Background Contrast medium–enhanced magnetic resonance images of acute, reperfused infarcts have shown hypoenhanced and hyperenhanced regions in areas of injured myocardium. The precise mechanisms that lead to these altered enhancement patterns are unknown. This study was designed to evaluate possible mechanisms and to relate altered enhancement patterns to myocardial perfusion and viability.

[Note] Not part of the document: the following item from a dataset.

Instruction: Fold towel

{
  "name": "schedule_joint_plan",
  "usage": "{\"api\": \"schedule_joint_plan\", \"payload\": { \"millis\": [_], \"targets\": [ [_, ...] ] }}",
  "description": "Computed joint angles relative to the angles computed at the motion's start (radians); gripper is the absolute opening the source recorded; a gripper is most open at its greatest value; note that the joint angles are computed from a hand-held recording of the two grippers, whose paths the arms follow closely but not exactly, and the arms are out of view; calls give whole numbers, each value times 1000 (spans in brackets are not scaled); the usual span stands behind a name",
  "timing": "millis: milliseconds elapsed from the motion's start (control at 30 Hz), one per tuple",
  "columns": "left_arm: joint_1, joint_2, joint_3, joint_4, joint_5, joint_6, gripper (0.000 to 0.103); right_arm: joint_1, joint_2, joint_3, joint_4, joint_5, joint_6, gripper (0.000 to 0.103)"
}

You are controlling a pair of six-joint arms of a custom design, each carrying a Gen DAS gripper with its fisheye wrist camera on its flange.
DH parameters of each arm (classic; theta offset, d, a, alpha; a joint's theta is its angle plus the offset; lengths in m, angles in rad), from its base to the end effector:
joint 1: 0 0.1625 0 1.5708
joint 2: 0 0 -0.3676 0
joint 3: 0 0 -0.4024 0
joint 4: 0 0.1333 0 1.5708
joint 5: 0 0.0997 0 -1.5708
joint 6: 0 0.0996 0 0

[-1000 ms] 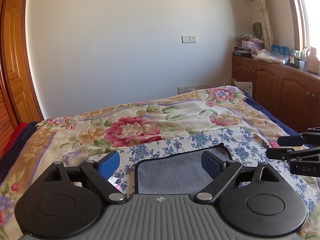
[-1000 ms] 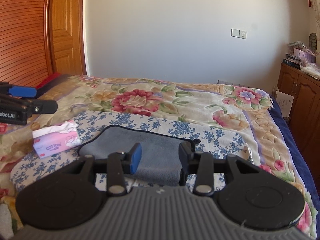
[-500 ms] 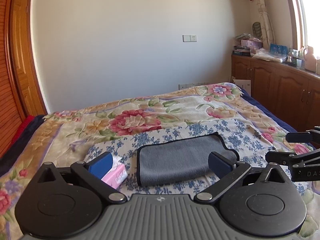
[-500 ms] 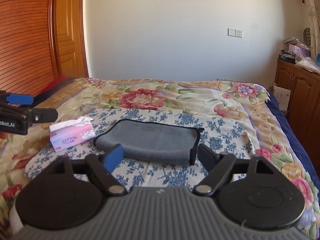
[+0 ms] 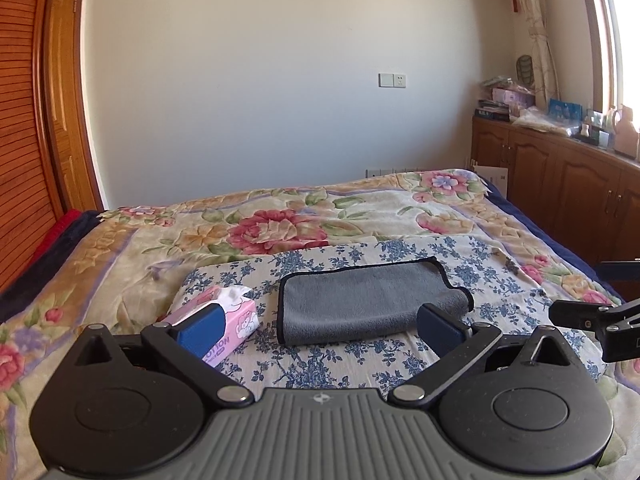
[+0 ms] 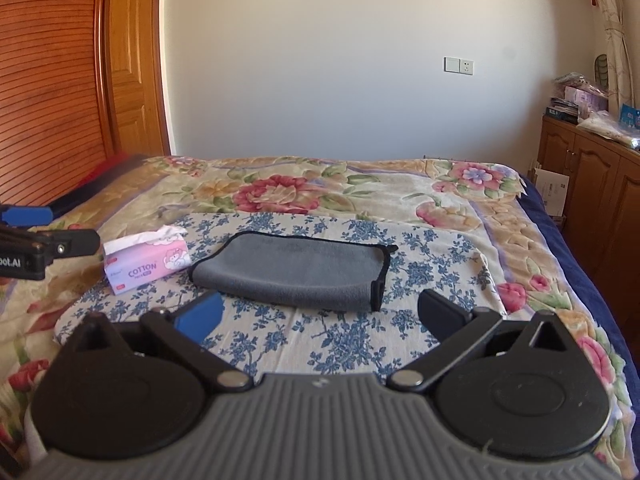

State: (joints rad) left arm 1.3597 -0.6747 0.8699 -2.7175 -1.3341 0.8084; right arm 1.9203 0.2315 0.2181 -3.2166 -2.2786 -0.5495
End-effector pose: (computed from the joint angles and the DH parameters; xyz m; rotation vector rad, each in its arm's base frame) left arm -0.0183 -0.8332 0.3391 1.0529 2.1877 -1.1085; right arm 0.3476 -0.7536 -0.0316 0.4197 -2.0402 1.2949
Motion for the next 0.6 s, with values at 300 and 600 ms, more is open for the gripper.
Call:
{"api": "schedule_joint_plan", "payload": {
  "millis": [300,600],
  "targets": [
    [13,-64,113,-63,19,22,103,12,-69,184,-110,-9,9,103],
    [29,-119,195,-81,14,15,103,26,-89,255,-138,-22,37,103]
  ]
}}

Methods and Results Thirteen rabbits underwent in situ coronary artery occlusion and reperfusion followed by isolated perfusion with cardioplegic solution. T1-weighted spin-echo images were acquired continuously during step changes in perfusate Gd-DTPA concentration. Regional blood flow was also measured by use of radioactive microspheres in all rabbits. There were marked differences in Gd-DTPA wash-in and washout time constants (wash-in, 0.8±0.1, 2.1±0.2, and 16.3±2.4 minutes, P<.001; washout, 1.6±0.1, 4.8±0.5, and 31.1±3.3 minutes, P<.001) in normal, infarct rim, and infarct core regions, respectively, resulting in differential enhancement of these regions. Microsphere flows in the infarct rim and core were 42.9±4.0% and 12.0±1.6% of normal myocardium and correlated well with washout time constants (r=.86, y=0.77x−0.002, P<.001), suggesting that these time constants index the severity of microvascular damage. In addition, spatial maps of washout time constants were produced. The extent of regions with abnormal time constants correlated well with triphenyltetrazolium chloride–determined infarct size (r=.94, y=0.95x+4.17, P<.001).

Conclusions In contrast-enhanced magnetic resonance images of acute, reperfused rabbit infarcts, differential image intensity is primarily due to regional differences in contrast agent wash-in and washout time constants. These regional differences in time constants also indicate the extent and severity of myocardial injury.